# setting up ftp access and airport



## 27 houdini's (May 21, 2004)

I enebled ftp acces to my computer, but becaus i use airport i only see the local ip adress (local adress ftp://10.0.1.2/). How do i make my computer accessible trough ftp when i am in an airport network?


----------



## dlloyd (May 21, 2004)

You're trying to access the FTP server from within the same network? Go to the Sharing System Preferences pane and look to see what the sharing address is.


----------



## 27 houdini's (May 22, 2004)

ok, let me refrase my quesion to avoid obvious answers

I enabled ftp acces to my computer, so some one on the other side of the planet can access my computer. 
Because i use airport i can only see the local ip adress (sharing adress ftp://10.0.1.2/). How do i make my computer accessible through ftp when i am in an airport network?


----------



## robegian (May 16, 2005)

I found this old question, and I'd have the same problem (I should share some Mac OS X volumes over the Internet through AirPort and I'd need to know their full IP address). 
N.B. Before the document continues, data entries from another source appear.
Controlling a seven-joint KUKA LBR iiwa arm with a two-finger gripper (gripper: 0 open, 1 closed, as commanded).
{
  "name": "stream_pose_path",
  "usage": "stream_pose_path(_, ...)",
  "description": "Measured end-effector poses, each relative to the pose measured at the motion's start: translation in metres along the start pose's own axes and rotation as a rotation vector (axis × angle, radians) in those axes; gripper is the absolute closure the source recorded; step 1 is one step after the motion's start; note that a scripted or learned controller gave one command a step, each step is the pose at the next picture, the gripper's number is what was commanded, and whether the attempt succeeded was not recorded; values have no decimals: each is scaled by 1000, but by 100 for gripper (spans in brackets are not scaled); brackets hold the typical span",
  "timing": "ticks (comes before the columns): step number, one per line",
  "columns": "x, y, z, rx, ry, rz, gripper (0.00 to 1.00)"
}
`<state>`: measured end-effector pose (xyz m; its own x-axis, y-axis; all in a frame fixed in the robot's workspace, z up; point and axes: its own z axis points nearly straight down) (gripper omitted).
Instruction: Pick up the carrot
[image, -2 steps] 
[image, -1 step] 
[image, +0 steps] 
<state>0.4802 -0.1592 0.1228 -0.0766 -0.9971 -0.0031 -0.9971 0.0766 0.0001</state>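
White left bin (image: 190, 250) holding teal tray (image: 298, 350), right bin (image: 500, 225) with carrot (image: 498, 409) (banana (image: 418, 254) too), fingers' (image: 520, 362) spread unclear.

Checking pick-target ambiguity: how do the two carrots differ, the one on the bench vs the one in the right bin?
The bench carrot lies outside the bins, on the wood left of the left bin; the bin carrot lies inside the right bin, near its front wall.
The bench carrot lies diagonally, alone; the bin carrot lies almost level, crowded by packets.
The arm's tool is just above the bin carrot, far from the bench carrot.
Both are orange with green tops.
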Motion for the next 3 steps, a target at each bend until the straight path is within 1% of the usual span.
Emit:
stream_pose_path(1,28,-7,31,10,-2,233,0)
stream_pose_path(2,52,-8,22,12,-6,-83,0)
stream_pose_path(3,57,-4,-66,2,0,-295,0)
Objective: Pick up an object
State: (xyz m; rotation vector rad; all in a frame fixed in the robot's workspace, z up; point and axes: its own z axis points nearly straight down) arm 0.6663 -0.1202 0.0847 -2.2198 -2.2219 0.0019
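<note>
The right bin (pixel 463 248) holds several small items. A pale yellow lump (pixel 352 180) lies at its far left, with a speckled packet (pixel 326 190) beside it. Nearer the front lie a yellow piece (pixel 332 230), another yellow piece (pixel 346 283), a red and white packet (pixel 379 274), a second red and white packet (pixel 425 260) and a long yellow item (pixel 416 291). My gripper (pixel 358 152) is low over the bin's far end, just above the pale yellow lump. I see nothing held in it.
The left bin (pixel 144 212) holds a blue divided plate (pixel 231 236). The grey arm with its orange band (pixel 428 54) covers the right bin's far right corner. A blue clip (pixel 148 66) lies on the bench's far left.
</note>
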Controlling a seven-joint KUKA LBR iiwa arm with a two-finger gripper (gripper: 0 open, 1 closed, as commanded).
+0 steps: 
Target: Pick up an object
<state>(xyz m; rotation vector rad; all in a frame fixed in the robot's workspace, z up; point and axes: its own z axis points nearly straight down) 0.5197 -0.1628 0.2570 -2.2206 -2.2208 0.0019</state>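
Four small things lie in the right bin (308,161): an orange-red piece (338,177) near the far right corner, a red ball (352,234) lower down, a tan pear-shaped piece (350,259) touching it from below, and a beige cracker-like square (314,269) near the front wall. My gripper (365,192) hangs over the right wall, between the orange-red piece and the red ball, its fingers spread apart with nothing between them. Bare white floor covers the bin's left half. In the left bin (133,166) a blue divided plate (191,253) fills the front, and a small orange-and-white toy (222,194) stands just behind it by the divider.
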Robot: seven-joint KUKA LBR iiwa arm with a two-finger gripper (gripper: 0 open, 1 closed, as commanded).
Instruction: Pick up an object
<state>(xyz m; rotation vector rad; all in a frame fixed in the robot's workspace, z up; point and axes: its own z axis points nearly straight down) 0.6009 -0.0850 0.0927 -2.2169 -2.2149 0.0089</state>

Anyone knowing the answer to houdini's question?


----------



## tahoe (May 16, 2005)

27 houdini's said:
			
		

> ok, let me refrase my quesion to avoid obvious answers
> 
> I enabled ftp acces to my computer, so some one on the other side of the planet can access my computer.
> Because i use airport i can only see the local ip adress (sharing adress ftp://10.0.1.2/). How do i make my computer accessible through ftp when i am in an airport network?



you must port map the airport.

1. go to the aiport admin utility and log in
2. click on tab internet
3. copy down the ip address ( this is the ip which the airport uses)
4. click on port mapping tab
5. add 
6. public port 21
7. private addrress is the ip of the computer you want on the net (10.0.1.2)
8. private port 21
9. update airport and it should work


----------